Prompt »
Only the text should come through, so restate the listing exactly and drop its images.

Input data »

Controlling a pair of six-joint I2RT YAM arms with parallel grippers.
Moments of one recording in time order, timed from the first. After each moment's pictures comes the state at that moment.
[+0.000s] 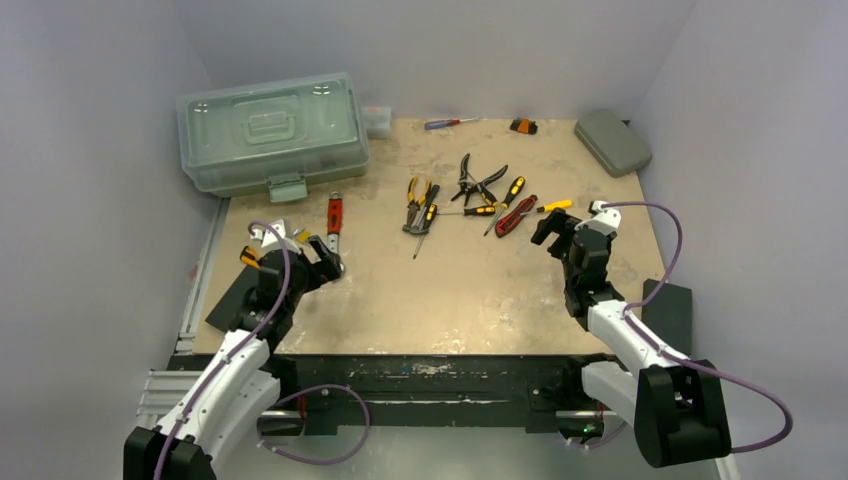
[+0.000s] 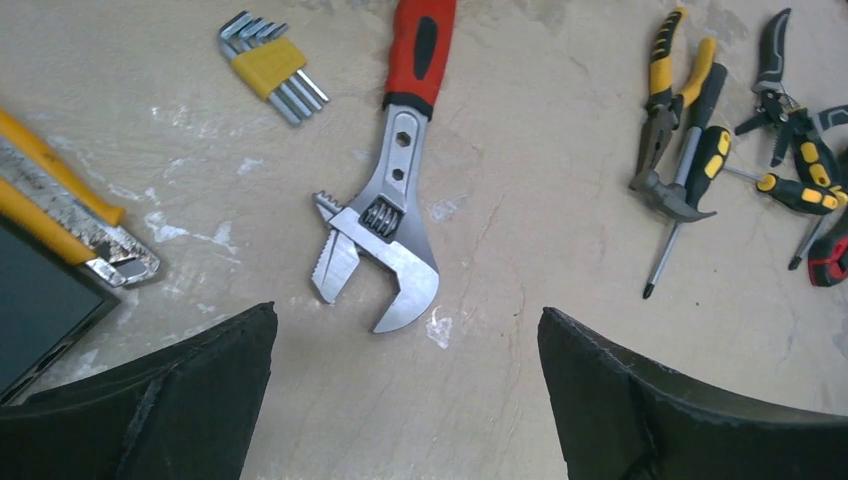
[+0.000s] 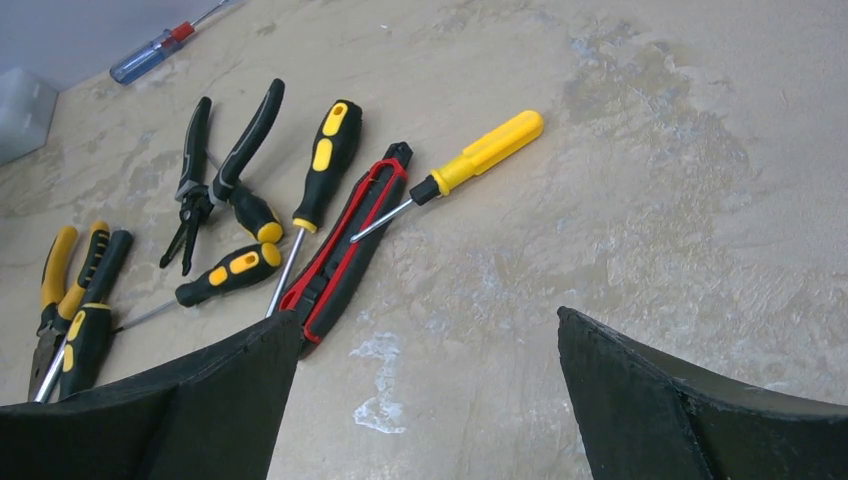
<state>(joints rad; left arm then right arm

Response to this exercise »
Controlling a pair of six-joint I2RT YAM arms with parallel grippers.
Moments of one recording in time order, timed from the first. After each moment's pictures comes the state at that moment.
[+0.000s] 
[+0.000s] 
[+0.000s] 
<state>(joints rad; left arm then right arm

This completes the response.